Со своего коврика Гизелле был отчетливо виден его точеный профиль. До чего же сложным был этот человек -
* * * XXXXXXX * * *
ГЛАВА 17
Дамарис неуверенно коснулась плеча визжащего человека.
— Если вы не возражаете против моей болтовни, то должна признаться, что вид у вас донельзя расстроенный.
Финес все еще сидел на столе, прислонившись к стене Винсентовой комнаты, поскуливая от страха и бормоча себе под нос что-то невразумительное. Когда Дамарис заговорила с ним, он наконец закрыл рот и первый раз поднял на нее заплаканные глаза.
— Дамарис Метвингер, я полагаю?..
— Это я, — вежливо отвечала она.

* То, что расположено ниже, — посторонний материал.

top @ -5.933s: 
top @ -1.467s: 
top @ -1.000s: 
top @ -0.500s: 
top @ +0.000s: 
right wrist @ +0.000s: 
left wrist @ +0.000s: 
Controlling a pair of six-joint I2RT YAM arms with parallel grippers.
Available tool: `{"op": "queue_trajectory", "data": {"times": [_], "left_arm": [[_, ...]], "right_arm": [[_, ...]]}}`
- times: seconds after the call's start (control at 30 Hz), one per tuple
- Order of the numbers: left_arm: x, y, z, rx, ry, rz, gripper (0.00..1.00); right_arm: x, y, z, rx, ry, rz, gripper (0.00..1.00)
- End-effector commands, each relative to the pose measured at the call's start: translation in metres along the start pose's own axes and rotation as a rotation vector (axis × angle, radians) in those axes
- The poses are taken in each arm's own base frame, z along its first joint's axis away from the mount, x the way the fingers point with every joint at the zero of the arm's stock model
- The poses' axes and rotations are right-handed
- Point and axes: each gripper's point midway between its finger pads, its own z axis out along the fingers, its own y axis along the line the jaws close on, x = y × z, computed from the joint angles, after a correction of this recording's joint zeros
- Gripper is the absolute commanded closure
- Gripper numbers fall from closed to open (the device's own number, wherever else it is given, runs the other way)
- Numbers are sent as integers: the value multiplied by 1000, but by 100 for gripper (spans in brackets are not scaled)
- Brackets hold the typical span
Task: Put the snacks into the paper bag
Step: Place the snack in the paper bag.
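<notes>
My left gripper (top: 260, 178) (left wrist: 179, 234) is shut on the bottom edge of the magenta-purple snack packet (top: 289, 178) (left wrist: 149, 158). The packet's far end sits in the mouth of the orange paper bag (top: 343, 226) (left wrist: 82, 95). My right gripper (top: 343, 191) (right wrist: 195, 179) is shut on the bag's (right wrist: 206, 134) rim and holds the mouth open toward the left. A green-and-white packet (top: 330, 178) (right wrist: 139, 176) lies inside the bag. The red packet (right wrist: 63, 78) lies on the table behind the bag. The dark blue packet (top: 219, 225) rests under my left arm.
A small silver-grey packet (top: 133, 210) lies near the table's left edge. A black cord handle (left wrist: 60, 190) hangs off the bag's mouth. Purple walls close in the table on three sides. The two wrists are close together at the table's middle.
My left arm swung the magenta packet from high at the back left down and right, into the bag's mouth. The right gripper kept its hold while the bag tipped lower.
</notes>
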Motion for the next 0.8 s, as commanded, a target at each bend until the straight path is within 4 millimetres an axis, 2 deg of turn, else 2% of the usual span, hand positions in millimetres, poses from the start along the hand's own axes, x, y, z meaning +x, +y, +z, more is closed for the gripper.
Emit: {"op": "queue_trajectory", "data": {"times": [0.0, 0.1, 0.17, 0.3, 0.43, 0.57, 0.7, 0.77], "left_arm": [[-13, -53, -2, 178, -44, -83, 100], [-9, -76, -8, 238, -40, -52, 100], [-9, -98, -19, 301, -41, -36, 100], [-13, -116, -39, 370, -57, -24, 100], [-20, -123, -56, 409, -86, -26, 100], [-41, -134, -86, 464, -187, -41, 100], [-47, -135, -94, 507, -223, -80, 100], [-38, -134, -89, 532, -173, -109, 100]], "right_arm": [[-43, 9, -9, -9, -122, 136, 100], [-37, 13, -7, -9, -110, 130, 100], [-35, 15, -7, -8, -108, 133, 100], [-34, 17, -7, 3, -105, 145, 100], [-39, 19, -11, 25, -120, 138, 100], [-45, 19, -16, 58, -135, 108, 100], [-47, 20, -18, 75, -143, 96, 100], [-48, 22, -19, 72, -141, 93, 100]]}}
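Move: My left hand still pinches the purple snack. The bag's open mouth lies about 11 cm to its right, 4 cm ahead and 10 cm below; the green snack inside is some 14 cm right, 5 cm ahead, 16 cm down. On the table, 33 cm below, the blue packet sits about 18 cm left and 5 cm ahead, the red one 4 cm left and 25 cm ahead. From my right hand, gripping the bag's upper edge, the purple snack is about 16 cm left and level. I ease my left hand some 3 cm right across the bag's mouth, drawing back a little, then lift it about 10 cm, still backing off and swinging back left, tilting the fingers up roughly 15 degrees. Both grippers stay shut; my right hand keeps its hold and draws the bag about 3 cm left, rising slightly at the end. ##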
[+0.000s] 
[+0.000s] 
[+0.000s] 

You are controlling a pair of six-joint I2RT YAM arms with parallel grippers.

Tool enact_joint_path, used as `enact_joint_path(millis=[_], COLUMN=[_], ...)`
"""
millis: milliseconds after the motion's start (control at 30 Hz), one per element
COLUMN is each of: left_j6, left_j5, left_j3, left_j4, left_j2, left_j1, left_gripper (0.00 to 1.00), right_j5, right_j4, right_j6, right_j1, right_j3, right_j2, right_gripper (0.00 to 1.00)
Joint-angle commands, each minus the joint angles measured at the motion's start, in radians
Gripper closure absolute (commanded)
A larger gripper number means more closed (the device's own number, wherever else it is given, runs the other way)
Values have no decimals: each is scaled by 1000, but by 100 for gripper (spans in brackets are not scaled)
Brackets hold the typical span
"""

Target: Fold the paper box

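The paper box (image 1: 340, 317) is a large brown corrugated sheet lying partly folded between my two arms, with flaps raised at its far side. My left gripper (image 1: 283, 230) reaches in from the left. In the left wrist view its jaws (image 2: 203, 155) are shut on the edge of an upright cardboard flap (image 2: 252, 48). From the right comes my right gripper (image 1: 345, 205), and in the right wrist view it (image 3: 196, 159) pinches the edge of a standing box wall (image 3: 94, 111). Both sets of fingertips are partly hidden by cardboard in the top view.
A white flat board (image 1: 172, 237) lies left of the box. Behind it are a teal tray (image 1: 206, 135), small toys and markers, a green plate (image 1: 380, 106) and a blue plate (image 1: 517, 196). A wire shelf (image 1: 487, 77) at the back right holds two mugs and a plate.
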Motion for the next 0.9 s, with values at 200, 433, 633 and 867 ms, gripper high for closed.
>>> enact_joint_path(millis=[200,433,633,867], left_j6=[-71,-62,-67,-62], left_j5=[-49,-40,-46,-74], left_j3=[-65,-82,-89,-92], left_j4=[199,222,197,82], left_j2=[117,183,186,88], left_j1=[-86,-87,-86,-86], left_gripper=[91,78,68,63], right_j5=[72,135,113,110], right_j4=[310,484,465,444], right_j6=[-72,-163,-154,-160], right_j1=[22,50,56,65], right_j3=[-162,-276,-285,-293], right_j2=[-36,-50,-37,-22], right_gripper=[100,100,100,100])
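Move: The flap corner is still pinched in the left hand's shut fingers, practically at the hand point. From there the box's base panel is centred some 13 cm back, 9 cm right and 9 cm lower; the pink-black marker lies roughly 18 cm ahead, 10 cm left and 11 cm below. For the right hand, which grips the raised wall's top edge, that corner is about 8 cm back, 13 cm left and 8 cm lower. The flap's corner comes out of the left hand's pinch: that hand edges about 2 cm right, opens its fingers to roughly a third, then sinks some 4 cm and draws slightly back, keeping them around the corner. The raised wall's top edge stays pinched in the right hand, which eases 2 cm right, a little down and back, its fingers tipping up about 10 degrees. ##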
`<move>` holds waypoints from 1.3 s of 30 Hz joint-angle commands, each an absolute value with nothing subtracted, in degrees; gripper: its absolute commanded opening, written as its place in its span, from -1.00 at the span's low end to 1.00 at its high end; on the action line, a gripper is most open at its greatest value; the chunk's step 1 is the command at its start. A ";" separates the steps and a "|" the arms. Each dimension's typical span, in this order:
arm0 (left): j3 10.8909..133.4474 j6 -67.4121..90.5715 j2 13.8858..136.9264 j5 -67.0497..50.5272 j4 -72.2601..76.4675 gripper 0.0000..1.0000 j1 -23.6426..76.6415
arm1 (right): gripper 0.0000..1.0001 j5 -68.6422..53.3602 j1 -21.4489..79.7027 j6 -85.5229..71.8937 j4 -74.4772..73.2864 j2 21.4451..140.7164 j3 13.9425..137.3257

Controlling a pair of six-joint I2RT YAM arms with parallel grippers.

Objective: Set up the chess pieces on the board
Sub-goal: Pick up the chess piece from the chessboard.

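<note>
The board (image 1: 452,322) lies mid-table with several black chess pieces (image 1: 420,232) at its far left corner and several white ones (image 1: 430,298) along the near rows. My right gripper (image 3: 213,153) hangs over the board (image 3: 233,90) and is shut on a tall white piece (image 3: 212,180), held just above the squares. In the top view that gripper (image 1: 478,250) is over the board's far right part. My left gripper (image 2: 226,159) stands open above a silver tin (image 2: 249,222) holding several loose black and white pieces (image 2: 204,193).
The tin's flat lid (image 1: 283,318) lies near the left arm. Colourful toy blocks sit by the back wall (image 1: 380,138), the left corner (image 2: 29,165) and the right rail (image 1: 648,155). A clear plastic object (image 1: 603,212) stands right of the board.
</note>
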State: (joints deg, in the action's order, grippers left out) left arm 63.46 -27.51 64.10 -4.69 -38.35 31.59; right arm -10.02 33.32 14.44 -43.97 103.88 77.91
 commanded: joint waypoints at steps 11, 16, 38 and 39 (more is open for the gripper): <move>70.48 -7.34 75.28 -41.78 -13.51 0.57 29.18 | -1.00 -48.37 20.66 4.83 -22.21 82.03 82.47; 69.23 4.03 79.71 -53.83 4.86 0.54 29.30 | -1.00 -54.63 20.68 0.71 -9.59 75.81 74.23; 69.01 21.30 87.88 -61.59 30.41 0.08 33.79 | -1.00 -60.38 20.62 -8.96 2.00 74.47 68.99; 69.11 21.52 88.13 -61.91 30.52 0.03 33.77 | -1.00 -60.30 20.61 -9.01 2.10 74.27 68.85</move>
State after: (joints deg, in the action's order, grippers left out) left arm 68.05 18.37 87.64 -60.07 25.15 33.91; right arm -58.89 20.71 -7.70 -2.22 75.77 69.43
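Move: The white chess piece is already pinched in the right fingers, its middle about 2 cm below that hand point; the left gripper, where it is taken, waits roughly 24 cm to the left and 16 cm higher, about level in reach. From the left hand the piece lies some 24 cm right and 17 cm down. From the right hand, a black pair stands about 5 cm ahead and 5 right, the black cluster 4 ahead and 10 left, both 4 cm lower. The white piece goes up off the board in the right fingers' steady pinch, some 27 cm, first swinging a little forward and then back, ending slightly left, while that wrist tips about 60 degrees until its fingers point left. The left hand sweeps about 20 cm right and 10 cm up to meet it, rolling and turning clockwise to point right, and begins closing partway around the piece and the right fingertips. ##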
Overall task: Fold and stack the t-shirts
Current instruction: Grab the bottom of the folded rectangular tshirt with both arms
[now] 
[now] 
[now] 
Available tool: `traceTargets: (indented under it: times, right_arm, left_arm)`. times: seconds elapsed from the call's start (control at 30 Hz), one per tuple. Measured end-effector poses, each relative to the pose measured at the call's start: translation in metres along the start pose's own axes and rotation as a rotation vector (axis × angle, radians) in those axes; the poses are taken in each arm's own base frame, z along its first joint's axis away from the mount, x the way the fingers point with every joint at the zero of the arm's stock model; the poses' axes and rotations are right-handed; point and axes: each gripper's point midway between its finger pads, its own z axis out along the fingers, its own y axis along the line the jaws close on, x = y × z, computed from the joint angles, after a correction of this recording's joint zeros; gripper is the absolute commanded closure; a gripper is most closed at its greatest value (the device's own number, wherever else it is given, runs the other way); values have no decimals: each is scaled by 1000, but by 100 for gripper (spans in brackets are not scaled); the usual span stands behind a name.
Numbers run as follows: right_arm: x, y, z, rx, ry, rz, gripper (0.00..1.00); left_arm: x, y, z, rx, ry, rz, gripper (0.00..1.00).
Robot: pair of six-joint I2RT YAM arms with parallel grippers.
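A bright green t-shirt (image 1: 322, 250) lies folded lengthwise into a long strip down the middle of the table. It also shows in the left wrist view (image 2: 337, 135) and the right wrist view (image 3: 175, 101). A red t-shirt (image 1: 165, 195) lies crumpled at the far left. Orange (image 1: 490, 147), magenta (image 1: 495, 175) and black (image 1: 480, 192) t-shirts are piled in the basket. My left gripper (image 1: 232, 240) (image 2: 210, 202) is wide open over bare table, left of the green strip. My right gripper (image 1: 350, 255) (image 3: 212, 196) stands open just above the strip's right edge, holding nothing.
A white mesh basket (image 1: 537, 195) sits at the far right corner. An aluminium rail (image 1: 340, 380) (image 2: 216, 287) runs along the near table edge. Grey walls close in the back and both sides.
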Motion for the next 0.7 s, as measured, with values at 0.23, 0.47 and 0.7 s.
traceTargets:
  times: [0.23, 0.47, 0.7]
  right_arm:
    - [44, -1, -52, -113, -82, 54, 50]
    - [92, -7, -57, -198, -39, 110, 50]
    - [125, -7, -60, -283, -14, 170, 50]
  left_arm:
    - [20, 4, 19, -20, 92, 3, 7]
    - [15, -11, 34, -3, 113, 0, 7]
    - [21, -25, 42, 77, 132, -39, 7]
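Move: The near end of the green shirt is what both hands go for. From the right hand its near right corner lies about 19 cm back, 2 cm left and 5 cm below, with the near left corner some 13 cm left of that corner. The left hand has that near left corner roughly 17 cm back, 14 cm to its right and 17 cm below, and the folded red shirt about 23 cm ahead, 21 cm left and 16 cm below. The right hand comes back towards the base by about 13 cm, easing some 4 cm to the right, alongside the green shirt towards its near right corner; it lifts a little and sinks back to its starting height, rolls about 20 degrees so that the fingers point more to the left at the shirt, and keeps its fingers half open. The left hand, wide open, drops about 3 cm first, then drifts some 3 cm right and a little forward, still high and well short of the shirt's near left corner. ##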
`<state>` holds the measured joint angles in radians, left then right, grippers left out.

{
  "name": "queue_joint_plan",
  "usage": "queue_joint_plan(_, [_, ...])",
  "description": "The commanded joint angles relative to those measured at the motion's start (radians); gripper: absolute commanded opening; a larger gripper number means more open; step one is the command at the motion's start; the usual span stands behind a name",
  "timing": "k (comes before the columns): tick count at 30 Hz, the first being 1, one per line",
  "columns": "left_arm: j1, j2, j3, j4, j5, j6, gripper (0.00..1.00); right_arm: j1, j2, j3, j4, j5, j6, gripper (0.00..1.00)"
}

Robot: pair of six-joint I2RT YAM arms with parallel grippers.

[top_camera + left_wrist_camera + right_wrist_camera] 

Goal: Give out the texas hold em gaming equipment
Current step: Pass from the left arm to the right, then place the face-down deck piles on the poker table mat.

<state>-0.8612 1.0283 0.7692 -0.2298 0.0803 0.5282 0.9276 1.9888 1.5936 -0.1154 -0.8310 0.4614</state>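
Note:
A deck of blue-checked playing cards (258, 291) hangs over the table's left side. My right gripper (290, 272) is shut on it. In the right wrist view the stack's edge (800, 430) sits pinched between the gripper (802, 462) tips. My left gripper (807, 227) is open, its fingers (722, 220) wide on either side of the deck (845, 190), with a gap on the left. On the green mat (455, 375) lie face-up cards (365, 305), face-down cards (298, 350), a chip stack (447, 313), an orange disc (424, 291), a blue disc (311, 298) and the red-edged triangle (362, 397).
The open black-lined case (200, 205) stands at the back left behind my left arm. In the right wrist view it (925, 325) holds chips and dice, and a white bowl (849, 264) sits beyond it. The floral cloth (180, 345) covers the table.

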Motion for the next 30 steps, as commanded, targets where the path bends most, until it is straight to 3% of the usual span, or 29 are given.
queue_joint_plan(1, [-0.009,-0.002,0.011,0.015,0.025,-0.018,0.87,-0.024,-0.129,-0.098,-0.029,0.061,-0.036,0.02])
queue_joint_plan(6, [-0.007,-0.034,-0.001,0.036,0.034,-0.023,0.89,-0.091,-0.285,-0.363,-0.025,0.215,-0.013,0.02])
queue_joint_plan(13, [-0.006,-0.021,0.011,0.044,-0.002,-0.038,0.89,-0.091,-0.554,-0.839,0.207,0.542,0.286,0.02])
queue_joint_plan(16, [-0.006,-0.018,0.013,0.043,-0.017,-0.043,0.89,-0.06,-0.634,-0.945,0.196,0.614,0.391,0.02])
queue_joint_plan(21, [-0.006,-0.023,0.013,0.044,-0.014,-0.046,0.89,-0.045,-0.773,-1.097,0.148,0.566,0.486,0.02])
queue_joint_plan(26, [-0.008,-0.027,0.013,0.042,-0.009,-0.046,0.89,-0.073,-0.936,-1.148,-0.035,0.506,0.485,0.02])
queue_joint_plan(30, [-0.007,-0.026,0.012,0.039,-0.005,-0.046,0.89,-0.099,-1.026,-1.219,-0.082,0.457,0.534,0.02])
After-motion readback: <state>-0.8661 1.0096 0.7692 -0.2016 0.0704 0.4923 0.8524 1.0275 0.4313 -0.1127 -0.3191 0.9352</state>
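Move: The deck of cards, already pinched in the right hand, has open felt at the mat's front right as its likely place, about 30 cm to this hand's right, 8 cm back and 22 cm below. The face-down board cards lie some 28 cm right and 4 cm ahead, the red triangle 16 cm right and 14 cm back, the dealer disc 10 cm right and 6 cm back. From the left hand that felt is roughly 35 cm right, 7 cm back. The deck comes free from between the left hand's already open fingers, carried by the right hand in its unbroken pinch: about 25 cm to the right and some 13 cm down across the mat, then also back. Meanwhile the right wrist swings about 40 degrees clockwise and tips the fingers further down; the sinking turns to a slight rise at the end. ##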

И светло-синие глаза, и улыбка ее источали искреннее благодушие. — А ты кто?
Трапспрингер второпях представил присутствующих.
— Рад, что все устаканилось, — мягко проговорил огр, продолжая приготовления к еде, будто не произошло ничего необычного. — Вы найдете это пристанище почти комфортабельным, а кроме того, повторюсь, я отличный повар. Вам тут понравится, а однажды вы просто привыкнете.
— Но мы не можем оставаться! — закричал Финес, неистово забившись в оковах, сковавших его запястья.
— Это почему же? — поинтересовался огр, упрямо уперев руки в боки.
— Прекрати, Финес, — зашипел Трапспрингер. Как любой кендер, старик не отличался особенной осторожностью. Но он был согласен с тем, что впавший в истерику человек может положить внезапный конец тому, что может оказаться довольно интересным приключением — положить конец остатку его жизни.